Matched from the episode's transcript 👇
Nikita Shamgunov: [08:11] You know, similar things, right? So you deploy your app into Fly, and they are able to deploy that app around the world. They don’t do serverless, but I think they will over time. They already have machines that can scale down to zero, and stuff like that. So now the question is, “Can we can we have that in a completely elastic way over time?” This scaling down to zero is a big deal, for all the things that we’ve talked about before.
Finally, there’s the database. You have a frontend and a backend database. That’s the majority of the apps that need all three. Now, the tricky thing about databases is - well, you either build a completely new one from scratch - you know, DynamoDB, or something - or you take advantage of something that is extremely popular, like Postgres, but then it’s much trickier to make it serverless, because Postgres is a package; it has storage, compute, metadata, all in one box. And then in order to make it serverless, you need to cut the system in the right way; and what we did - we separated storage and compute.
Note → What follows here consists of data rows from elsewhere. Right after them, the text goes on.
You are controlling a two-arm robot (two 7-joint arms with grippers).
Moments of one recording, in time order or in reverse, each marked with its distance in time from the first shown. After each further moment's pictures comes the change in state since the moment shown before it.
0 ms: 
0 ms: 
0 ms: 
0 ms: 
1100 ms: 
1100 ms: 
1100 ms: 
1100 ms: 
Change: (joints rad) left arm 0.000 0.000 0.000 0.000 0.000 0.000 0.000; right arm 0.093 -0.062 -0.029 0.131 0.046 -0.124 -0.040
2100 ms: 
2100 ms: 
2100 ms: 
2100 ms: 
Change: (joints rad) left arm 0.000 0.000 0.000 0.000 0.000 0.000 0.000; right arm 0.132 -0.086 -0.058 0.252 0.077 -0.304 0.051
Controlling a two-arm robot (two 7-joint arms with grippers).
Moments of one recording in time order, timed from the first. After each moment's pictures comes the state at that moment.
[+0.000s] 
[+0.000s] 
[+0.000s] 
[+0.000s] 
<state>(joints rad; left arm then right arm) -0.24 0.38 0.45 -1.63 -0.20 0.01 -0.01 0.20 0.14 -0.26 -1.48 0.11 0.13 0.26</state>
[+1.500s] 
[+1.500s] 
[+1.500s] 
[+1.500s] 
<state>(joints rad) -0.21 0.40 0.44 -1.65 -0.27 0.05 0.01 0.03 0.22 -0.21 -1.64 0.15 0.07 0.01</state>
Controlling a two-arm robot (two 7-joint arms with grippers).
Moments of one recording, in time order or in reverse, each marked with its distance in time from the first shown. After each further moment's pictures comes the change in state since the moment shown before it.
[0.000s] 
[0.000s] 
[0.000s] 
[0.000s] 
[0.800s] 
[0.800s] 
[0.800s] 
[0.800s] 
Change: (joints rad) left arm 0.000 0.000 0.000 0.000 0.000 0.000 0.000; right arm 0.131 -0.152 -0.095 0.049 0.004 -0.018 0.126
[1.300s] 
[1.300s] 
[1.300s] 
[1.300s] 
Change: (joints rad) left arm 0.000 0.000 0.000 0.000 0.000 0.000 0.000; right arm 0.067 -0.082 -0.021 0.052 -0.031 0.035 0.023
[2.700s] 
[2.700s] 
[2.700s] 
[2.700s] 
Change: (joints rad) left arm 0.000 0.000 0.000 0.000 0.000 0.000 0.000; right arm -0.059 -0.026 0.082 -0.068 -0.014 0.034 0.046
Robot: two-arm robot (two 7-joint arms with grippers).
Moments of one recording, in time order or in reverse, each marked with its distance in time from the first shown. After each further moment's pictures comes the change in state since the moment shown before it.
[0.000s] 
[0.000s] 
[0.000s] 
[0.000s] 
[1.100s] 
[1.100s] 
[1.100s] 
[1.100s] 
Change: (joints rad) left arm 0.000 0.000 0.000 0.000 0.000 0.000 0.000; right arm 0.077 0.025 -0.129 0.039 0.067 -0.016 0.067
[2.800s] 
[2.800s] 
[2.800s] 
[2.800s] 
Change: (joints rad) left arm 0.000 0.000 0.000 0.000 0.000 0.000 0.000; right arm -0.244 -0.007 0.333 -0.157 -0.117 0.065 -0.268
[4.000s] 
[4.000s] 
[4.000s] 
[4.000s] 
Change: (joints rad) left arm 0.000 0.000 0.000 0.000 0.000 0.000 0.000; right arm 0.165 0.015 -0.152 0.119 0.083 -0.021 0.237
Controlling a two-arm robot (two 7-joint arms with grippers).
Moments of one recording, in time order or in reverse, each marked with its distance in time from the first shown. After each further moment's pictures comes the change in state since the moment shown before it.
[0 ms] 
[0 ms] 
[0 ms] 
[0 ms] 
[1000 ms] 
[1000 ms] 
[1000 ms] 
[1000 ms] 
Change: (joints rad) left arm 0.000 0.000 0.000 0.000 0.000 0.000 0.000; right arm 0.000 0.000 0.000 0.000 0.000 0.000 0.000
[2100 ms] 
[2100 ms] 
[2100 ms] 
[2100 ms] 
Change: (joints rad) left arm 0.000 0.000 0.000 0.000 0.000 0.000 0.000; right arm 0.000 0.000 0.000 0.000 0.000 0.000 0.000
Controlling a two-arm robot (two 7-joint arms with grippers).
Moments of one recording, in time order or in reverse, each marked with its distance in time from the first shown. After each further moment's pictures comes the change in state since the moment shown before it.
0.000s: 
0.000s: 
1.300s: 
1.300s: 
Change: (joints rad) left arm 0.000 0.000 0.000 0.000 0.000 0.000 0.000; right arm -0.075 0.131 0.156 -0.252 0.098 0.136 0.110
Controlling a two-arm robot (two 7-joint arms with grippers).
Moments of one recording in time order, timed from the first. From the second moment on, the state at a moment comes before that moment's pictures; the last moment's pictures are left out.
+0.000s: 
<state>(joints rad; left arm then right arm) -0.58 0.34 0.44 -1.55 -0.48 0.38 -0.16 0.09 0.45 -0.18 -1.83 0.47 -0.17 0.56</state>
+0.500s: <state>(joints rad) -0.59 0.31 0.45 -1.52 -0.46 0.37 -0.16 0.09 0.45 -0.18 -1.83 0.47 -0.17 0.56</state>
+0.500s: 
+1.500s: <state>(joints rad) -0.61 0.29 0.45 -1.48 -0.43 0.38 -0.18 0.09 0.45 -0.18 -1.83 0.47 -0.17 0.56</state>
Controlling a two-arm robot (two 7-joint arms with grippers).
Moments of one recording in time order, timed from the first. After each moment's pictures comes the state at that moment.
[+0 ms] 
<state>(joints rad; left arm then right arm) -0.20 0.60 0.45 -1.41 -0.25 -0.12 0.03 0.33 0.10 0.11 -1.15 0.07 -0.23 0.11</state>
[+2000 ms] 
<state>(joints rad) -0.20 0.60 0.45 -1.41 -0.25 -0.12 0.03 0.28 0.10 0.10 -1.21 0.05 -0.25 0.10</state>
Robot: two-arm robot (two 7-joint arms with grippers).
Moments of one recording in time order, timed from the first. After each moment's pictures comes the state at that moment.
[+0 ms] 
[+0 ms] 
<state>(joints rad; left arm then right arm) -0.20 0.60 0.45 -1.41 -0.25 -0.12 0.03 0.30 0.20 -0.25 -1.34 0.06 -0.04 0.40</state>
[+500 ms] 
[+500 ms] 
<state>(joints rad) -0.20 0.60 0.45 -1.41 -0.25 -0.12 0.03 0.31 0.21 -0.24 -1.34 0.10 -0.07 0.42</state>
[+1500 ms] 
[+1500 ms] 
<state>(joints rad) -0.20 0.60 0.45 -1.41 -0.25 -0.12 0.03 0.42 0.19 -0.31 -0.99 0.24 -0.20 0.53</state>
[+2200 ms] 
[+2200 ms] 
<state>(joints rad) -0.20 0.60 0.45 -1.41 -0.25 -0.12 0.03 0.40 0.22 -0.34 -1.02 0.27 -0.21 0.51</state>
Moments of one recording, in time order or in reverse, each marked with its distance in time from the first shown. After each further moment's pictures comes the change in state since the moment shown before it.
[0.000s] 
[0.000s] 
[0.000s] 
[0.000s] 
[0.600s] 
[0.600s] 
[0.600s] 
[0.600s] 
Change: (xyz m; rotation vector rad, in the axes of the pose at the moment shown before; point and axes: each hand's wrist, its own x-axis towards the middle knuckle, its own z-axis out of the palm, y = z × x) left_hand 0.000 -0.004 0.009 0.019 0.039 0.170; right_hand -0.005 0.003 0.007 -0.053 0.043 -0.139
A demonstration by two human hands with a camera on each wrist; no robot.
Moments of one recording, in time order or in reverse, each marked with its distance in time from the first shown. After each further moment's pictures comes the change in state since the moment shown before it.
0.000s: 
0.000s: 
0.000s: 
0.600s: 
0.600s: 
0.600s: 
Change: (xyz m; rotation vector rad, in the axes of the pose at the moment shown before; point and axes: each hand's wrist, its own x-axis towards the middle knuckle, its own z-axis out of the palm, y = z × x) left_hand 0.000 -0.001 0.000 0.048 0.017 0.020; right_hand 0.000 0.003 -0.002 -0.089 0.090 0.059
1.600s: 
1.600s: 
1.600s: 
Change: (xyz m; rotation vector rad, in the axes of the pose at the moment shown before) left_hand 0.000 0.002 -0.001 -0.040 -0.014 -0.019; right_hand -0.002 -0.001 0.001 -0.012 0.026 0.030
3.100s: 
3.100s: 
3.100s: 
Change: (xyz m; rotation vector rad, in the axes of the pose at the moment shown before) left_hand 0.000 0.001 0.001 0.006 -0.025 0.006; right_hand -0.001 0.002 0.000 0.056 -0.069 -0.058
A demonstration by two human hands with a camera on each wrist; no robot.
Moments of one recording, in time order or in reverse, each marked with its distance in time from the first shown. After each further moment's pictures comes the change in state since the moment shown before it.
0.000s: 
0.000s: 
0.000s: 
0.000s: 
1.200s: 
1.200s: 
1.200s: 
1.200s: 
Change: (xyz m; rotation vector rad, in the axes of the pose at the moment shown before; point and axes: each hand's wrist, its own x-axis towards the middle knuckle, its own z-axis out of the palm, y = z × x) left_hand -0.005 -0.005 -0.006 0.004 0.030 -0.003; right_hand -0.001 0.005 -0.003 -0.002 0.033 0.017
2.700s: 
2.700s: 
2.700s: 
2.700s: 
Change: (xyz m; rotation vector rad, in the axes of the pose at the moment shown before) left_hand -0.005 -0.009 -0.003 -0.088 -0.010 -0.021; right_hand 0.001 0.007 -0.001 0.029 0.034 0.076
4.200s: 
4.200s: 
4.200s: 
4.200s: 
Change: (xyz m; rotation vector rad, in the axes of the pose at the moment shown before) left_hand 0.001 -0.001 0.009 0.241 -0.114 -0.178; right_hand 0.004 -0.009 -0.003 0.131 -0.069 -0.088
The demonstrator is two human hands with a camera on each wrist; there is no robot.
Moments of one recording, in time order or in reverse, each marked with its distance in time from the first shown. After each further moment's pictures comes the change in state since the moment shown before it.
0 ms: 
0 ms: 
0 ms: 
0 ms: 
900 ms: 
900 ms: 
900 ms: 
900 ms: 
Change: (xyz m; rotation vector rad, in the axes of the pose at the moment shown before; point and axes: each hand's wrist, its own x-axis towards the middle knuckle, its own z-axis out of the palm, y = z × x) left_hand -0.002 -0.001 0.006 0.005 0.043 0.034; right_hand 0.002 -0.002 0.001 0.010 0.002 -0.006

The adoption has been phenomenal. And when we announced the system, just in June, we now have close to 10,000 users coming into the platform and signing up for this system. And we haven’t even lifted the invite gates. So we are onboarding people in batches, and we’re seeing a lot of interest of people coming into the platform and using the system. Granted, all of that is free right now, which is attracting a lot of tire kickers and people who are just trying things out… But we are in communication with those folks. They’re filling up surveys and we are engaging with them directly… And so we see a lot of excitement around serverless. That excitement can be probably split in three categories. The first one is “I’m an indie developer. I just want something cheap or free” or whatever. And some of that is a Heroku fallout as well. Another use case is, “Well, I’m doing a lot of software development. I need this developer environment.” So that’s where scaling to zero, branching (it’s another thing that we bring to the table) allows you to very easily create developer environments and don’t sweat bullets that you can just like over-create those developer environments and forget to turn them off, because they all scale to zero.
And finally, we see professional, like bigger organizations that are saying, “Well, we are an RDS, but it’s getting extremely hard to deal with Amazon. We just want simpler, we need more reliable, and we need something that plugs into the next-generation infrastructure”, which is the Vercels of the world, which is AWS Lambda, and which is something like Fly as well. So that’s where we see kind of the categories of people coming in.
There are other serverless offerings on the market, I think namely Planet Scale and Aurora. When I started the company, I had a little bit of an insight into AWS Aurora, and they always track; they build something and they see how much of an impact this is to the overall business. And when they shipped Aurora serverless v1, which is their first implementation - now they’re on the v2, which by the way, doesn’t scale all the way to zero… But that thing took off like there was no tomorrow for Aurora. So that was a big deal and a signal for me then, figuring out how to build a dominant OLTP cloud database.